Collected data entries
== Segment start ==
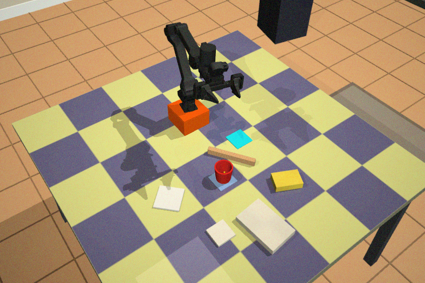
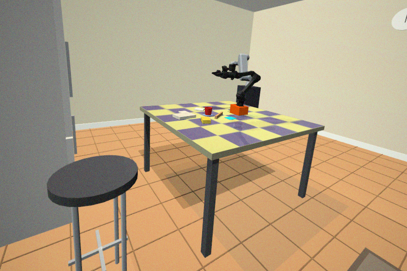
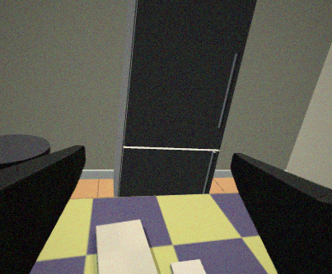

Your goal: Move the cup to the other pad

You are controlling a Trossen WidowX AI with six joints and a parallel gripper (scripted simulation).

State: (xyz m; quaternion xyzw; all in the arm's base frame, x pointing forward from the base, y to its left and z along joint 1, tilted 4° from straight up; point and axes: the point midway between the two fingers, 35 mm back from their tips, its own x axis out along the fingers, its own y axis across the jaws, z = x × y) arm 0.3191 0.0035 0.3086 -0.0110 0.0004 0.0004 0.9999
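The red cup lies 20 mm ahead of my gripper tip, 20 mm to the right of it and 370 mm below it. The rest, counted from my gripper tip: light blue pad (20 mm ahead, 20 mm to the right, 410 mm below); cyan pad (150 mm behind, 140 mm to the left, 410 mm below); wooden bar (60 mm behind, 60 mm to the left, 400 mm below).
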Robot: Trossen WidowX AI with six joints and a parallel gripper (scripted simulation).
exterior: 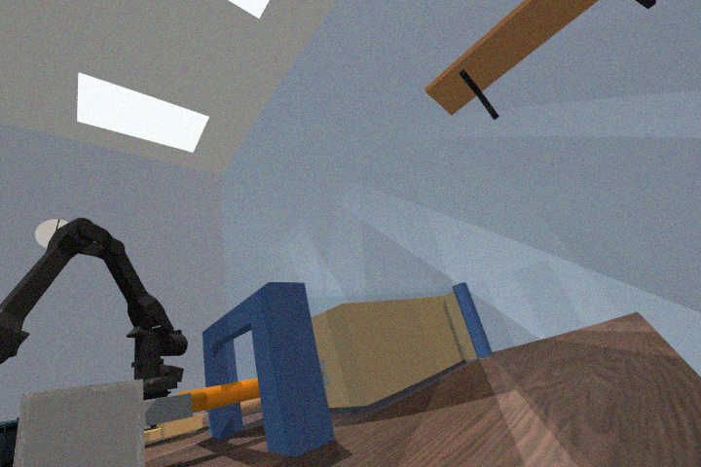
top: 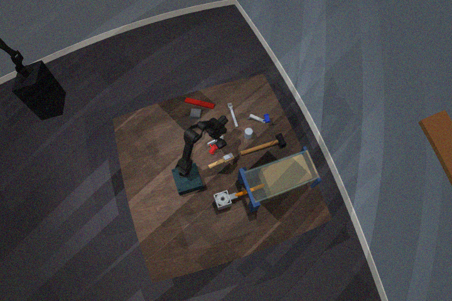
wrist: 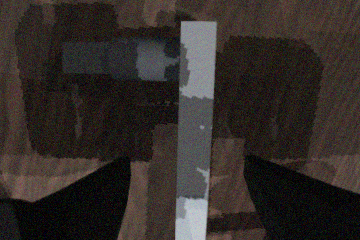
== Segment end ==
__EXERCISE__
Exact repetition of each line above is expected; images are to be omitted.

__RESPONSE BELOW__
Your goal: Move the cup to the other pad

You are controlling a Trossen WidowX AI with six joints and a parallel gripper (scripted simulation).

State: (xyz m; quaternion xyzw; all in the arm's base frame, x pointing forward from the base, y to its left and z along joint 1, tilted 4° from straight up; point and axes: the point midway between the two fingers, 35 mm back from their tips, its own x axis out along the fingers, its own y axis across the jaws, z = x × y) arm 0.3191 0.0035 0.3086 -0.0110 0.0004 0.0004 0.9999
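The red cup lies 20 mm ahead of my gripper tip, 20 mm to the right of it and 370 mm below it. The rest, counted from my gripper tip: light blue pad (20 mm ahead, 20 mm to the right, 410 mm below); cyan pad (150 mm behind, 140 mm to the left, 410 mm below); wooden bar (60 mm behind, 60 mm to the left, 400 mm below).
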Robot: Trossen WidowX AI with six joints and a parallel gripper (scripted simulation).
exterior: 
top: 
wrist: 

For this exercise, nothing more remains to be done.